**WHAT TO WORK ON:**
Provide only the number of lines below in which the string "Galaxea" occurs.

Extracted data entries
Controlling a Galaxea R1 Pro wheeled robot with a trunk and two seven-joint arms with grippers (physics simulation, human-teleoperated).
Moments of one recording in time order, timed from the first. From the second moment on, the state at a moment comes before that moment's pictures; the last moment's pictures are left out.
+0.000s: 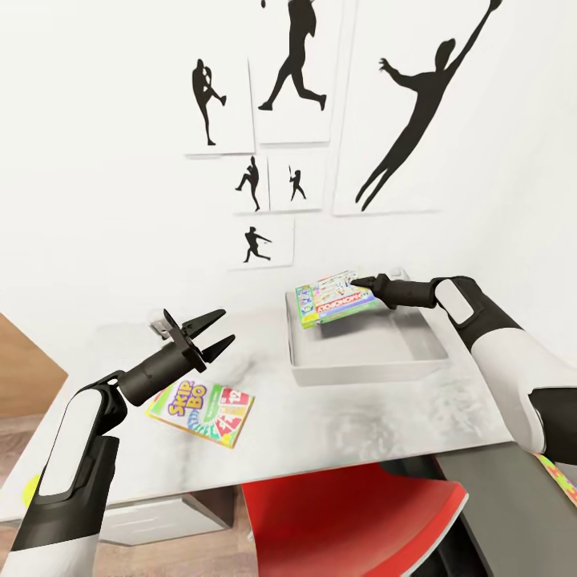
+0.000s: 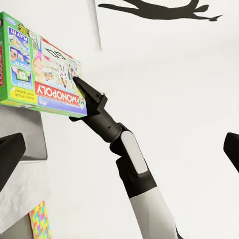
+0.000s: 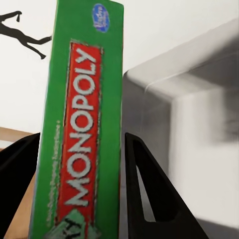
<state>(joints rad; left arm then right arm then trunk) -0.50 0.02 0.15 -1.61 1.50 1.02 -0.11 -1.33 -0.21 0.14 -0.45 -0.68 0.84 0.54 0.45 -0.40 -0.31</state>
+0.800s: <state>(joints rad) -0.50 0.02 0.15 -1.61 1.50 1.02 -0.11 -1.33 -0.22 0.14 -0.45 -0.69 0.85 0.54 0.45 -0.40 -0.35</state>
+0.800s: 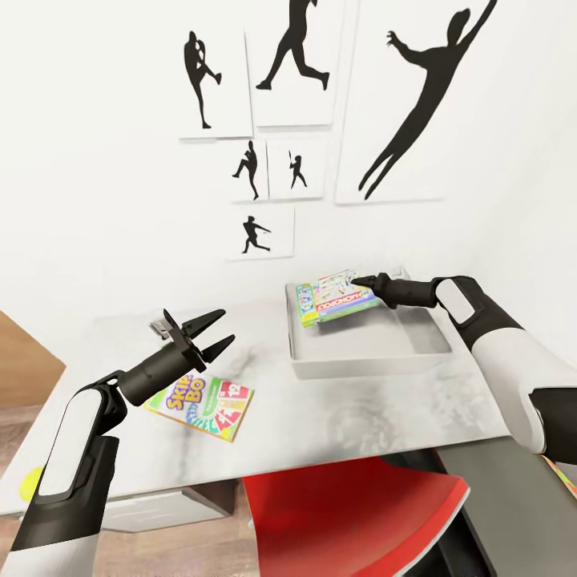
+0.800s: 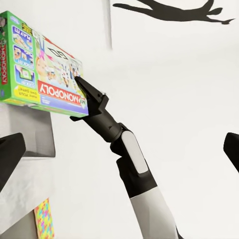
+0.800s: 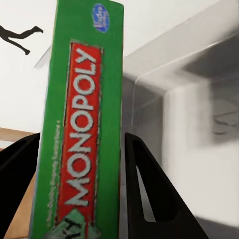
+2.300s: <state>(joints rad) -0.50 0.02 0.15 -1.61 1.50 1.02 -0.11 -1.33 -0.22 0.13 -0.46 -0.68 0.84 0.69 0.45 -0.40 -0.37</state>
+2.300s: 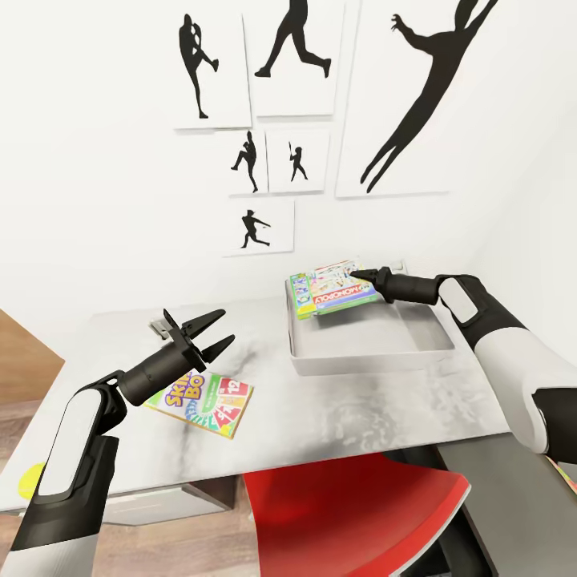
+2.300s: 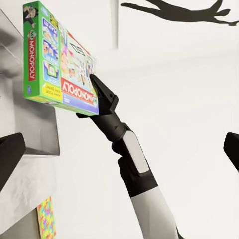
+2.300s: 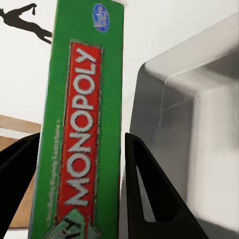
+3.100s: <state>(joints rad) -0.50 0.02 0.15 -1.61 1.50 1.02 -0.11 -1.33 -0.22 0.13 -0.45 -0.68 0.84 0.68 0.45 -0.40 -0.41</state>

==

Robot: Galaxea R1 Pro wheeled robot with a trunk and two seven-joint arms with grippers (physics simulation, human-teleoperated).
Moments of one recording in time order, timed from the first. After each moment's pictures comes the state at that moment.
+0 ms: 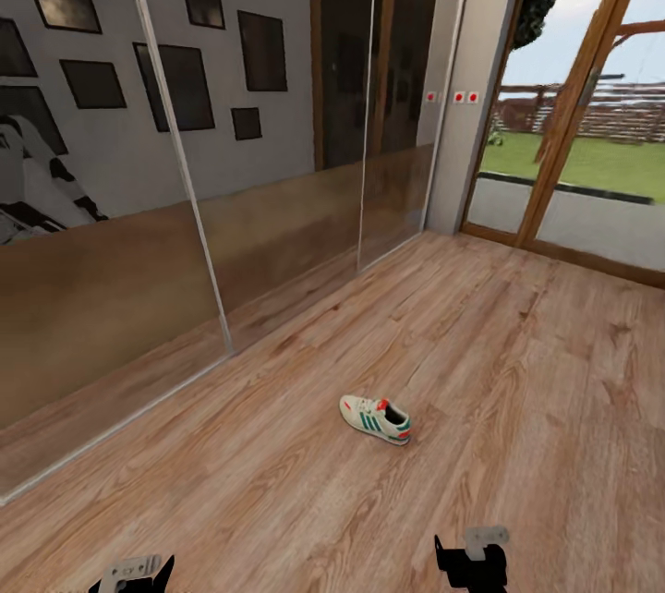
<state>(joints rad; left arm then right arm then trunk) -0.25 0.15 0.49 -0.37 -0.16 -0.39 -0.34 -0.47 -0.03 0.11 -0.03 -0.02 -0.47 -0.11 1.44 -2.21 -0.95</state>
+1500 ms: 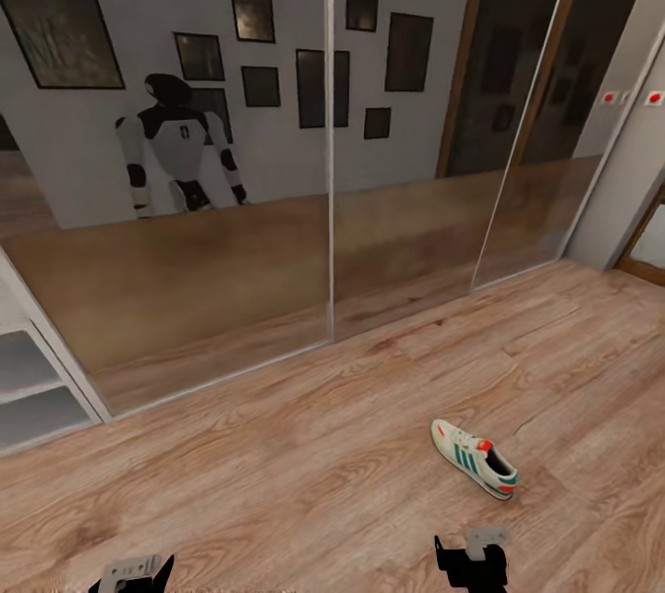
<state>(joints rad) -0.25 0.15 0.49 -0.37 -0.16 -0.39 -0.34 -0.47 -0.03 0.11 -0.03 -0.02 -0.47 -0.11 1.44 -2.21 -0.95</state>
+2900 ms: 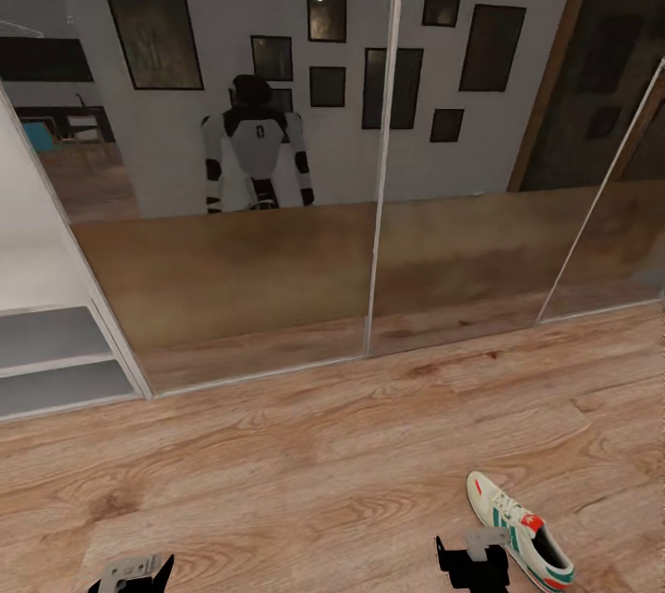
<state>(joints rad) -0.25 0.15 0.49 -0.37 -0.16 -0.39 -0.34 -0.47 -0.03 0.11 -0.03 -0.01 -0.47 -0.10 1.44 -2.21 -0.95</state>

**SOLUTION TO THIS PROBLEM:**
2